■ WORK INSTRUCTIONS
For this exercise, restate word for word only the lines from the one containing "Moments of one" through the last line below. Pictures do not get copied.

### SUPPLIED MATERIAL

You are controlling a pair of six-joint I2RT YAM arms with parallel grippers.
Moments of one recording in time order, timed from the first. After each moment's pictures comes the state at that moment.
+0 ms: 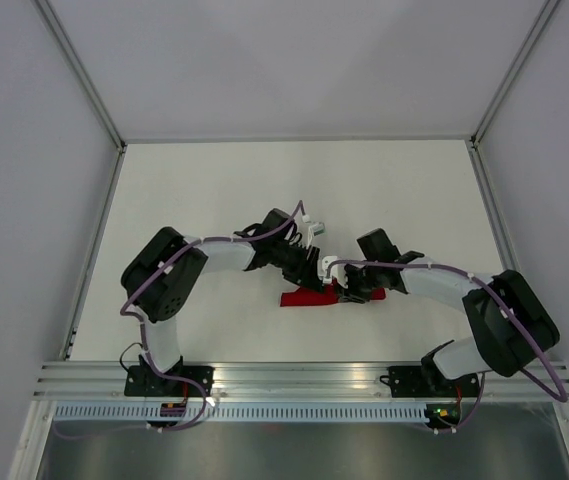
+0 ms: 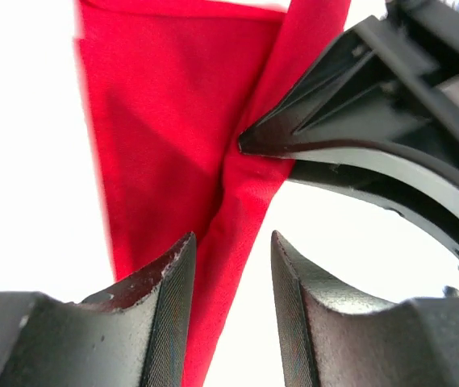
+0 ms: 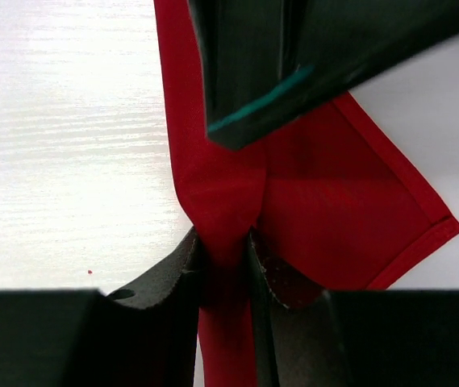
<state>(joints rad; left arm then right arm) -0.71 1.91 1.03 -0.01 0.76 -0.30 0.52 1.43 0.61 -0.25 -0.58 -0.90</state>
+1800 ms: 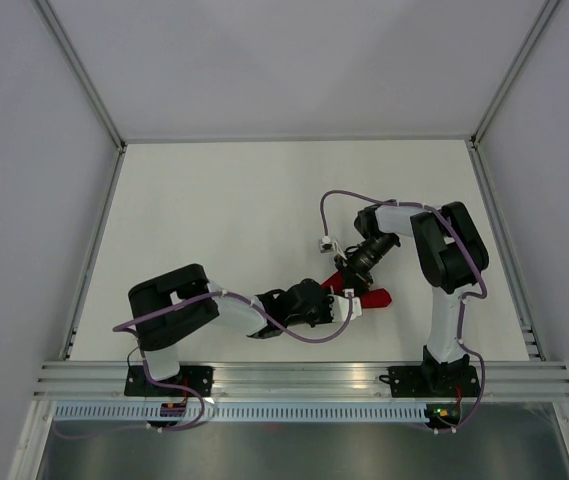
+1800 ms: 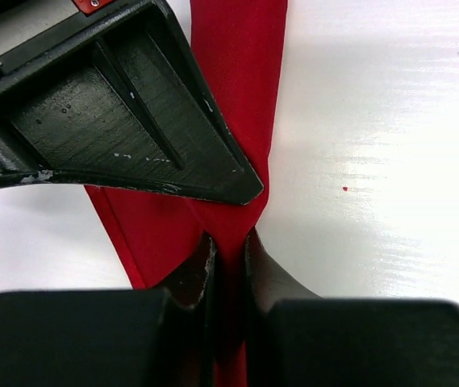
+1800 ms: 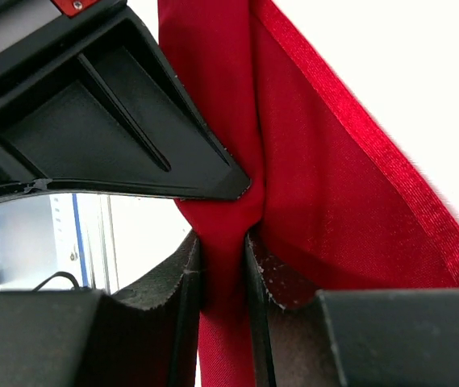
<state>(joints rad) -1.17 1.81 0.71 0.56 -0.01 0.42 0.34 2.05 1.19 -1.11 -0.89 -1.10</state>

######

■ SOLUTION FOR THIS TASK
Moments of one recording in time order, timed from the first. After each moment's pictures comes the state at that moment.
+0 ms: 
+0 ms: 
+0 ms: 
<state>(joints rad; left arm then right arm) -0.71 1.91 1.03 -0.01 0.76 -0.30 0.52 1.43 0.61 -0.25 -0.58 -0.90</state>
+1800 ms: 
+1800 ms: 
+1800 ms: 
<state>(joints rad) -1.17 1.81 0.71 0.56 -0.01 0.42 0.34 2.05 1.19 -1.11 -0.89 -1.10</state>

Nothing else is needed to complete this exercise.